YeastRGB: comparing the abundance and localization of yeast proteins across cells and libraries

• Published in: Nucleic acids research Vol. 47; no. D1; pp. D1245 - D1249
• Main Authors: Dubreuil, Benjamin, Sass, Ehud, Nadav, Yotam, Heidenreich, Meta, Georgeson, Joseph M, Weill, Uri, Duan, Yuanqiang, Meurer, Matthias, Schuldiner, Maya, Knop, Michael, Levy, Emmanuel D
• Format: Journal Article
• Language: English
• Published: England Oxford University Press 08.01.2019
• Subjects: Computational Biology - methods; Database Issue; Databases, Protein; Gene Library; Information Storage and Retrieval - methods; Internet; Luminescent Proteins - genetics; Luminescent Proteins - metabolism; Microscopy, Fluorescence; Open Reading Frames - genetics; Proteome - genetics; Proteome - metabolism; Saccharomyces cerevisiae - classification; Saccharomyces cerevisiae - genetics; Saccharomyces cerevisiae - metabolism; Saccharomyces cerevisiae Proteins - genetics; Saccharomyces cerevisiae Proteins - metabolism; User-Computer Interface
• ISSN: 0305-1048; 1362-4962
• DOI: 10.1093/nar/gky941

Abstract The ability to measure the abundance and visualize the localization of proteins across the yeast proteome has stimulated hypotheses on gene function and fueled discoveries. While the classic C’ tagged GFP yeast library has been the only resource for over a decade, the recent development of the SWAT technology has led to the creation of multiple novel yeast libraries where new-generation fluorescent reporters are fused at the N’ and C’ of open reading frames. Efficient access to these data requires a user interface to visualize and compare protein abundance, localization and co-localization across cells, strains, and libraries. YeastRGB (www.yeastRGB.org) was designed to address such a need, through a user-friendly interface that maximizes informative content.

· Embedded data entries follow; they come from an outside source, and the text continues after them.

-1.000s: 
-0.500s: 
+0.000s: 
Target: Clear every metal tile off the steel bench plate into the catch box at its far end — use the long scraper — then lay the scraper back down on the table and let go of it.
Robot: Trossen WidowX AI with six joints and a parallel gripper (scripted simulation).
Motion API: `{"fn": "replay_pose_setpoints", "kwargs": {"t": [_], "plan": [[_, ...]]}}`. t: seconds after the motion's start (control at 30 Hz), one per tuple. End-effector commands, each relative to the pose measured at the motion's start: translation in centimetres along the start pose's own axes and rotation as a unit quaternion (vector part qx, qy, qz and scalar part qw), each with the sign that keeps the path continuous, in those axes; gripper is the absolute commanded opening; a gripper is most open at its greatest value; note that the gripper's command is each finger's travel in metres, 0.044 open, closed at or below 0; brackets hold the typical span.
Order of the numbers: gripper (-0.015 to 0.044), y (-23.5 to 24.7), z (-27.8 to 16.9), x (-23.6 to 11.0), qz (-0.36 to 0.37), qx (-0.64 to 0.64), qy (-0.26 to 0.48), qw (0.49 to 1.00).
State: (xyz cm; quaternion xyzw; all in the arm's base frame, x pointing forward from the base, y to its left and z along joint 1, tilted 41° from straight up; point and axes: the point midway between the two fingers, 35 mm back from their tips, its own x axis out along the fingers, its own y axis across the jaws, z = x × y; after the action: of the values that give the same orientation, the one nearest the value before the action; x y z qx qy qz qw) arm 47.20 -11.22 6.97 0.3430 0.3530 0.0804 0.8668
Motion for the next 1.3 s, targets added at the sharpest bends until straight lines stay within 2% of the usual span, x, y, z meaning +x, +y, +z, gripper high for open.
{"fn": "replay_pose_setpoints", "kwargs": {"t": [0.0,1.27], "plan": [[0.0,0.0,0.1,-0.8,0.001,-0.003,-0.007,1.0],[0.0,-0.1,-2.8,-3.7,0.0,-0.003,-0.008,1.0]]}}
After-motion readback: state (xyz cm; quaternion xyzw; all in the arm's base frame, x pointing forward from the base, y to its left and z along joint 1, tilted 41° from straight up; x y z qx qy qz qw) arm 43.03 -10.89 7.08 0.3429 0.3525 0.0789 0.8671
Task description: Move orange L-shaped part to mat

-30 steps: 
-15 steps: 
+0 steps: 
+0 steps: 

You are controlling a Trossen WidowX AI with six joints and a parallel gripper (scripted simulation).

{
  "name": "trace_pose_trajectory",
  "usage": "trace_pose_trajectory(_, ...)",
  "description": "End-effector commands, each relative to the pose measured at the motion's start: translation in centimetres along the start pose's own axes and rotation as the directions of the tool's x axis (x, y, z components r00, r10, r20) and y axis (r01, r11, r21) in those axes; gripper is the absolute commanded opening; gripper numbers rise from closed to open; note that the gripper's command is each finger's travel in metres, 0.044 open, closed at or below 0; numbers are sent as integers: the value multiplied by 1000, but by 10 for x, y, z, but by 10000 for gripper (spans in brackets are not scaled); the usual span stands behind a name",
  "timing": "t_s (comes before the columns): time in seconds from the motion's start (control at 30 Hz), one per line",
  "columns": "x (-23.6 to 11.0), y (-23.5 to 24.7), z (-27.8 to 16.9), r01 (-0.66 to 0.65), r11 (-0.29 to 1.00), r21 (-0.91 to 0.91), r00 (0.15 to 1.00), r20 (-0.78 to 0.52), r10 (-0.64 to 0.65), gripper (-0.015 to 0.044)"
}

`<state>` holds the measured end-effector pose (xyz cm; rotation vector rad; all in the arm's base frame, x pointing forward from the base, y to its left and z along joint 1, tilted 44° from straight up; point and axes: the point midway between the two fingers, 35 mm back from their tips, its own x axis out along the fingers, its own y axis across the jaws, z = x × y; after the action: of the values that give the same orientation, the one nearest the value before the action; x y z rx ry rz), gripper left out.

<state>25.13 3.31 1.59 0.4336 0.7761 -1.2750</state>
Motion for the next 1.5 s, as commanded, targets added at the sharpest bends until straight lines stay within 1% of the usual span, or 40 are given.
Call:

It employs a compact display where cells are cropped and tiled together into a ‘cell-grid.’ This representation enables viewing dozens of cells for a particular strain within a display unit, and up to 30 display units can be arrayed on a standard high-definition screen. Additionally, the display unit allows users to control zoom-level and overlay of images acquired using different color channels. Thus, YeastRGB makes comparing abundance and localization efficient, across thousands of cells from different strains and libraries.